|Sohn, Mi ryeong|
|Barton ii, Franklin|
Submitted to: Meeting Proceedings
Publication Type: Proceedings
Publication Acceptance Date: 6/10/2008
Publication Date: 8/23/2008
Citation: Sohn, M., Himmelsbach, D.S., Barton Ii, F.E., Cray, P.J. 2008. Rapid detection of bacterial pathogens using flourescence spectroscopy and chemometrics. United States Japan Natural Resources Food & Agriculture Panel, 37th Annual Meeting, 25-29 August, 2008, Chicago, IL. Interpretive Summary: global concern of food-borne illness, particularly from ingestion of food-borne bacteria, necessitates a rapid detection within food and environmental matrices. Several methods have been reported for detecting bacterial pathogens. However the biggest issue is the detection speed and sensitivity. Traditional culture methodology is time-consuming because bacterial pathogens often occur in low numbers, therefore, an enrichment procedure from hours to days may be required prior to the application of a rapid detection assay. From the background, there is a strong need for the development of more direct, rapid and sensitivity techniques for detecting bacterial pathogens, particularly in foods. The current study was conducted to investigate the potential of fluorescence spectroscopy combined with multivariate analysis as a rapid method for detecting bacterial pathogens without culture enrichment or antibody conjugation. Results showed the fluorescence spectroscopy has the potential to detect and to rapidly classify bacterial pathogens, when coupled with multivariate analysis. The research result will give an interest to audiences who work in the field of identification of bacteria or microorganisms and food safety.

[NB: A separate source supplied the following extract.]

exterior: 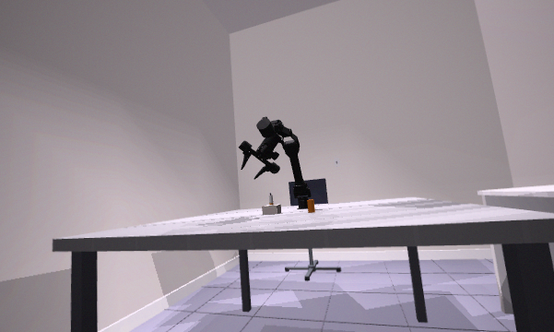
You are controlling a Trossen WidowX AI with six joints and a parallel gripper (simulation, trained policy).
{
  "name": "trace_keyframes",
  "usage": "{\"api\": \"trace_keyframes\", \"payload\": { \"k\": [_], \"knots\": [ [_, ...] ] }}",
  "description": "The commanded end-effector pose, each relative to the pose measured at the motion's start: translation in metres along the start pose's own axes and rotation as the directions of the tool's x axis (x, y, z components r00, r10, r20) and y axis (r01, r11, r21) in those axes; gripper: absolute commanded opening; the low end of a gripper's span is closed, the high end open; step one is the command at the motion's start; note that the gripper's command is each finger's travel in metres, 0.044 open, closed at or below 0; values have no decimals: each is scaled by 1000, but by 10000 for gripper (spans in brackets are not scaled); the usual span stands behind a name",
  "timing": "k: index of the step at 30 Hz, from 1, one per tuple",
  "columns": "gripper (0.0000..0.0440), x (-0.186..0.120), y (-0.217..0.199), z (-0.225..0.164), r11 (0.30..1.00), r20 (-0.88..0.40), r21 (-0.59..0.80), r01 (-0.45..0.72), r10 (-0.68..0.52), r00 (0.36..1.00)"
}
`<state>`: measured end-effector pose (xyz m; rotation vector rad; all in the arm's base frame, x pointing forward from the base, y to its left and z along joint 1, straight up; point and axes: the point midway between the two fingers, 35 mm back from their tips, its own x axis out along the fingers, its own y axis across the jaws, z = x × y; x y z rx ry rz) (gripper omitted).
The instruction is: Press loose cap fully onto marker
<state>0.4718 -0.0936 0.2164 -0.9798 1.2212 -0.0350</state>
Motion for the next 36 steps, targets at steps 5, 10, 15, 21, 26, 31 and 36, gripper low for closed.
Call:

Technical Abstract: This work presents the development of a method for rapid bacterial identification based on the fluorescence spectroscopy combined with multivariate analysis. Fluorescence spectra of pure three different genera of bacteria (Escherichia coli, Salmonella, and Campylobacter) were collected from 200 to 700 nm. To find the optimum excitation and emission wavelengths for each bacteria sample, synchronous scan technique was employed and resulted in two maximum Ex at 225 nm and 280 nm and one maximum Em at 335-345 nm for all three bacteria. Due to the similarity in spectral pattern among three bacteria, it was difficult to classify them based on the raw spectra, however, the application of principal component analysis (PCA) to the spectral data resulted in successful classification of the bacteria by their genus as well as concentration. Detecting salmonella on the surface of shell eggs was affected by the contaminants such as feces and cuticle, thus it was difficult to directly assay salmonella on the surface of shell eggs. However, distinguishing between unwashed eggs and washed eggs was successfully performed using PCA. The results demonstrated that fluorescence spectroscopy, when coupled with chemometrics, has the potential to detect and to differentiate bacterial pathogens. This method is rapid and easy to perform compared to standard methods, and requires minimum sample preparation.